▶ [Required action] The lines below, all of them, should be returned exactly as they appear.

╭─ Supplied material

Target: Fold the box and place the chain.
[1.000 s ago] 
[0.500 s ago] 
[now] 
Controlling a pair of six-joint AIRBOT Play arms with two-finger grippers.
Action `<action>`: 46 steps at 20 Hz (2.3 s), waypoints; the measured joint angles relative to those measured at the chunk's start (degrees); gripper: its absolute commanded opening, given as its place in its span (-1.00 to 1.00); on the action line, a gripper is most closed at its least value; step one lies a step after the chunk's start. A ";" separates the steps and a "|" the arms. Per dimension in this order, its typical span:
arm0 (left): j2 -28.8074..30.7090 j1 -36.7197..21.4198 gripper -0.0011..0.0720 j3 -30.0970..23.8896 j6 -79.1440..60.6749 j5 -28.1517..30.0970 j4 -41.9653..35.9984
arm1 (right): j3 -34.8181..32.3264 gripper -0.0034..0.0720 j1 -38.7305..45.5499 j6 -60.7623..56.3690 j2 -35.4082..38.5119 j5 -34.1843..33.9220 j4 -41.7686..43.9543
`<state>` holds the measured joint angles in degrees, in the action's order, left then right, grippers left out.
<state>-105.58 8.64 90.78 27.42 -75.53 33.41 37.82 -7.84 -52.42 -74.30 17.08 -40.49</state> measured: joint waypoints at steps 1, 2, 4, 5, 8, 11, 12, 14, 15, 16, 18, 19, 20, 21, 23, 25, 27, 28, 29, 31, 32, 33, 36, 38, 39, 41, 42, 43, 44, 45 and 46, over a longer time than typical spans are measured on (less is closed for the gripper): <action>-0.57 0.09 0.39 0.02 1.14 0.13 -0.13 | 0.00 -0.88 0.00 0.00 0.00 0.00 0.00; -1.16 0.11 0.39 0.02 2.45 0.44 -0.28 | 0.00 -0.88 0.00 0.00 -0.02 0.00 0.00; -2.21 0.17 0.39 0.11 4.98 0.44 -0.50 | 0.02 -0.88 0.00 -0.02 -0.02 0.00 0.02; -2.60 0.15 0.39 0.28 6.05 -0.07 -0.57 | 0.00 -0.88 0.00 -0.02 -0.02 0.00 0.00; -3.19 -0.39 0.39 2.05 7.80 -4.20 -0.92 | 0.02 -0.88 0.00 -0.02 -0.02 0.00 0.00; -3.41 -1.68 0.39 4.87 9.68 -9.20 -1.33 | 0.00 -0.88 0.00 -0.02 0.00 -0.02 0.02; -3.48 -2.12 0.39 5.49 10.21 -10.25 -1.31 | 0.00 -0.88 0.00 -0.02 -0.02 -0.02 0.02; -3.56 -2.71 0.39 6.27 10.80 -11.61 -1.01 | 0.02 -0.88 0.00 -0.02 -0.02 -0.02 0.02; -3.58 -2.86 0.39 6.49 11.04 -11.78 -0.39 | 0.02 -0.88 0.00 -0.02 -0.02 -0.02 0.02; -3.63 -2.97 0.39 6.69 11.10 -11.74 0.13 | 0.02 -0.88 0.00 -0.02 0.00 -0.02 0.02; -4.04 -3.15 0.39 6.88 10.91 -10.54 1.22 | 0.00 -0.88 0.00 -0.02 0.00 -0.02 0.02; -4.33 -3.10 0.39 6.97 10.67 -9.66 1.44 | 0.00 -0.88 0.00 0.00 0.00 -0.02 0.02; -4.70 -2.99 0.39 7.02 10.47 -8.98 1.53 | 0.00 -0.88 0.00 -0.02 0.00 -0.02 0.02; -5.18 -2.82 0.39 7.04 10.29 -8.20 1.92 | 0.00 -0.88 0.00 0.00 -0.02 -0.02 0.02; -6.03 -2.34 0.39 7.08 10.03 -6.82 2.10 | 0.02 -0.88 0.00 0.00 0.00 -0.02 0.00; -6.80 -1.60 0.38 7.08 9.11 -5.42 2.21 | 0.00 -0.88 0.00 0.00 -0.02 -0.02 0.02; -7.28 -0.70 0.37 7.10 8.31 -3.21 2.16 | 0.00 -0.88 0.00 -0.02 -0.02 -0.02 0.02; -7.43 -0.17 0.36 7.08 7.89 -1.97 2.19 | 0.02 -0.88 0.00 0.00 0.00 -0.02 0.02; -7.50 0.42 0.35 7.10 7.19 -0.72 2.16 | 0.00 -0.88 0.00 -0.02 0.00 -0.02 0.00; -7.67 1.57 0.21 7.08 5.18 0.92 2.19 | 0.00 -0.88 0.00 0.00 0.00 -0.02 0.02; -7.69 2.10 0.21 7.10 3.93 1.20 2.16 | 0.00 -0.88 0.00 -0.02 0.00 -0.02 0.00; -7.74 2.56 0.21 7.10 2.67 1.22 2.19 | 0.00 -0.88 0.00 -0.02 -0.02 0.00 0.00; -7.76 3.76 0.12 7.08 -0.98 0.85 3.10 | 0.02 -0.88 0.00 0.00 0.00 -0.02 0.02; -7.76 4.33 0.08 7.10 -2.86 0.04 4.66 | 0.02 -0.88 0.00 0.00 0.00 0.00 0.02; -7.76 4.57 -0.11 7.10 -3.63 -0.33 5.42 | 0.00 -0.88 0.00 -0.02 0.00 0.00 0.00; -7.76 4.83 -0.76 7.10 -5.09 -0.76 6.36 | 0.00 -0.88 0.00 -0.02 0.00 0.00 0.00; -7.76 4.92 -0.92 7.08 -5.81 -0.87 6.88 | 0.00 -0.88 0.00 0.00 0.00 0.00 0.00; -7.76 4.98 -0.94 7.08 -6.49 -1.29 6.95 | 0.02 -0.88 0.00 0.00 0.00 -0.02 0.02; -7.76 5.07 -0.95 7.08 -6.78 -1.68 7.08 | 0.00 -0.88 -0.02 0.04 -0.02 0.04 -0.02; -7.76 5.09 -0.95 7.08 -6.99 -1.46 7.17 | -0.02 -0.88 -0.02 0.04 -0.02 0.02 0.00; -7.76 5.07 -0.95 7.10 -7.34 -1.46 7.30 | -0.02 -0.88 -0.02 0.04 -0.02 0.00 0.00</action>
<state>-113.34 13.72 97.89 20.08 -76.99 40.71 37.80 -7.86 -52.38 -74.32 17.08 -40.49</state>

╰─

▶ [Output below]
Target: Fold the box and place the chain.
[1.000 s ago] 
[0.500 s ago] 
[now] 
Controlling a pair of six-joint AIRBOT Play arms with two-finger grippers.
Action `<action>`: 46 steps at 20 Hz (2.3 s), waypoints; the measured joint angles relative to those measured at the chunk's start (degrees); gripper: its absolute commanded opening, given as its place in its span (-1.00 to 1.00); on the action line, a gripper is most closed at its least value; step one lies a step after the chunk's start. A ";" separates the steps and a "|" the arms. Per dimension in this order, its typical span:
arm0 (left): j2 -28.8074..30.7090 j1 -36.7197..21.4198 gripper -0.0011..0.0720 j3 -30.0970..23.8896 j6 -79.1440..60.6749 j5 -28.1517..30.0970 j4 -41.9653..35.9984
arm1 (right): j3 -34.8181..32.3264 gripper -0.0034..0.0720 j1 -38.7305..45.5499 j6 -60.7623..56.3690 j2 -35.4082..38.5119 j5 -34.1843..33.9220 j4 -41.7686..43.9543
`<state>` holds the measured joint angles in degrees, in the action's order, left then right, grippers left out.
<state>-105.58 8.64 90.78 27.42 -75.53 33.41 37.82 -7.84 -52.42 -74.30 17.08 -40.49</state> measured: joint waypoints at steps 1, 2, 4, 5, 8, 11, 12, 14, 15, 16, 18, 19, 20, 21, 23, 25, 27, 28, 29, 31, 32, 33, 36, 38, 39, 41, 42, 43, 44, 45 and 46, over a longer time than typical spans are measured on (less is closed for the gripper): <action>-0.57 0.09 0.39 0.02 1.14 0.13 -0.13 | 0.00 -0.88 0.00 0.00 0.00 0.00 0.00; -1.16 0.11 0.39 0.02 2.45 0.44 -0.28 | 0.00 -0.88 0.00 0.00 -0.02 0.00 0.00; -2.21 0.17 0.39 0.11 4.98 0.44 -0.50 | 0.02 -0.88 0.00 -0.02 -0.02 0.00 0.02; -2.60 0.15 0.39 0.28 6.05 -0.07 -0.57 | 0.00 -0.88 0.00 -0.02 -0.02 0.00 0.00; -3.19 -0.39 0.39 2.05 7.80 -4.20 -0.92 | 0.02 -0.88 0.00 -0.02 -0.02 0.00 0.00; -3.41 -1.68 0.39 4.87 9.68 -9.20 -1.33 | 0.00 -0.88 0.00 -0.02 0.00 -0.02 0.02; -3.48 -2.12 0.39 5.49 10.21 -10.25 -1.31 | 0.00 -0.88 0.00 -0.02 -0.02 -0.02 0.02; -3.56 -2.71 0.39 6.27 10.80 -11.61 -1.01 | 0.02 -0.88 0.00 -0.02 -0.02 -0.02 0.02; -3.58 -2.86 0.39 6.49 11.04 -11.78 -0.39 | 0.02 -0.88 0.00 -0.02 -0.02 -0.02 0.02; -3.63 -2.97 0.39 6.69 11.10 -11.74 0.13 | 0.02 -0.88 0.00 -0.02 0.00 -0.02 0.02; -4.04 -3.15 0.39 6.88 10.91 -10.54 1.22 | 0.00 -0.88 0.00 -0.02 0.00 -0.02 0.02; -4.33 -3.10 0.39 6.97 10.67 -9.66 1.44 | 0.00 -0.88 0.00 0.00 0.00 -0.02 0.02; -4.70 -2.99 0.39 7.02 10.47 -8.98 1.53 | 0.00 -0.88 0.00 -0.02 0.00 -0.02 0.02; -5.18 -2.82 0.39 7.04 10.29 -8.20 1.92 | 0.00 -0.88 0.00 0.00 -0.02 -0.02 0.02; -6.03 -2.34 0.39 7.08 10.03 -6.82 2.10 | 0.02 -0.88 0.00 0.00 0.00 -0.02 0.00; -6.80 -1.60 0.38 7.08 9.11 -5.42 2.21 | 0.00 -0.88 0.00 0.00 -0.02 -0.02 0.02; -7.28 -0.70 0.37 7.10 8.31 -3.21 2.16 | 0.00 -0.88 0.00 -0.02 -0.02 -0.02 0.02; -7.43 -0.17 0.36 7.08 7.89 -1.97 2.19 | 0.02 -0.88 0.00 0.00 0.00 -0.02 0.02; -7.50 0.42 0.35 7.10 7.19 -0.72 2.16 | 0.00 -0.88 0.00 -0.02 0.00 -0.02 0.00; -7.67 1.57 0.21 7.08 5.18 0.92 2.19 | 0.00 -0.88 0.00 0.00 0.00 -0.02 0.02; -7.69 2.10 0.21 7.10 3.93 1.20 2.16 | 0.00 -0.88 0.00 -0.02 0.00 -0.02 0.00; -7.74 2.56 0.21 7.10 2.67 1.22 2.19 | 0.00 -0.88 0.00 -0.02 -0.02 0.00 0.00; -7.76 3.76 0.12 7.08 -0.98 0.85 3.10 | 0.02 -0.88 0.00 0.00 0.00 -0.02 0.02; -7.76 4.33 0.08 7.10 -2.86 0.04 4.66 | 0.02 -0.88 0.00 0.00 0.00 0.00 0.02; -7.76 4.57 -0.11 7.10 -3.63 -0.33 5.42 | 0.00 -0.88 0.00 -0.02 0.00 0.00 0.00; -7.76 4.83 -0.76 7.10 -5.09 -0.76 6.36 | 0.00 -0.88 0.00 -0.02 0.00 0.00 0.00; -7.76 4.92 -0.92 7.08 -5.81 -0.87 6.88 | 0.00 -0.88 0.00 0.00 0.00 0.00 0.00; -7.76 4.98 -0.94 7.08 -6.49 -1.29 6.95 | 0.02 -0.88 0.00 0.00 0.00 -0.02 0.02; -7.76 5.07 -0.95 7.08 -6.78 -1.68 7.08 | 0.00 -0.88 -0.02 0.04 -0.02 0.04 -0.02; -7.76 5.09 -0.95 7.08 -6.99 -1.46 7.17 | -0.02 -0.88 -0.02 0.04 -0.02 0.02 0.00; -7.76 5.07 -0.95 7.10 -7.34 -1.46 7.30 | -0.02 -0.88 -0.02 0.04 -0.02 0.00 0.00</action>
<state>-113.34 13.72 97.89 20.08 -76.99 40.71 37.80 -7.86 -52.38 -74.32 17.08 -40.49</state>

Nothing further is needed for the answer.